The final episodes of each series are also pretty parallel. On Bachelor in Paradise, each couple goes on a final, romantic date that usually includes a fantasy suite card (aka an invitation to have sex without cameras present). The couples then decide if they want to break up or get engaged on makeshift altar built on a sandy Mexican beach.
Before their wedding day, the engaged couples on Love Is Blind go on what could potentially be their final dates ever. Love Is Blind clearly uses more of its budget for these dates compared to Bachelor in Paradise because they range from helicopter rides to renting out a picturesque treehouse in the middle of the woods. Then, on the wedding days, the couples decide at the altar whether they want to say “I do” or basically become a runaway bride or groom. This all happens in front of their friends and families who they have been trying to convince for the past few episodes that their love is genuine. It’s all very messy, which means it's great reality TV. 
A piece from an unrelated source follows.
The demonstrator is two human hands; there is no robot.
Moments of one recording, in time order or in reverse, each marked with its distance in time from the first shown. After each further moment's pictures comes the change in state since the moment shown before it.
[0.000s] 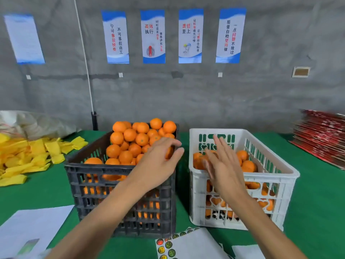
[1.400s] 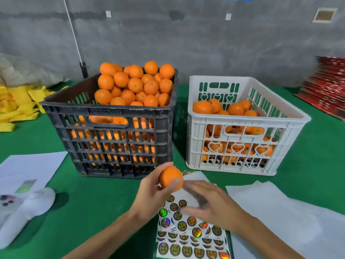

But Love Is Blind also shares some DNA with TLC's 90 Day Fiancé, because everything that happens after the Love Is Blind couples leave the pods and meet for the first time are the exact same steps from the popular docuseries. On the TLC show, the couples have applied for K-1 visas and have 90 days to marry each other. During those 90 days, they meet in person, typically move in together, and meet each other’s families. In comparison, the timeline for Love Is Blind is quite short, considering the contestants only talk to each other in the pods for 10 days before getting engaged and having 28 days to marry (that's 38 days, which admittedly doesn't have quite the same ring to it). They are supposed to meet family and friends, although not every couple is successful at organizing these meetups. The Love Is Blind couples live together in apartments rented to them by the show and discuss where they will live once they are married. There's a little bit of a barrier between actually integrating their lives, because they move somewhere with neutral ground and no effect on their finances, unlike on 90 Day, where everyone's personal space is in play.
But some of the most compelling moments of Love Is Blind are when the contestants talk about real world issues like race, politics, and income. These are topics that are typically glossed over on dating shows, with the exception of 90 Day Fiancé. All the couples on 90 Day are forced to address the stigma of their relationship being solely for obtaining citizenship and they also learn about marital expectations in different cultures. On Love Is Blind, each couple has a unique societal issue that they address, including age and race — and in one case, severe money issues.
Love Is Blind is definitely an opportunity for viewers to side-eye the contestants and judge them for proposing to each other through walls after only talking for a limited amount of time. But, by improving on the models of those existing shows, Love Is Blind may just convince people to stick around.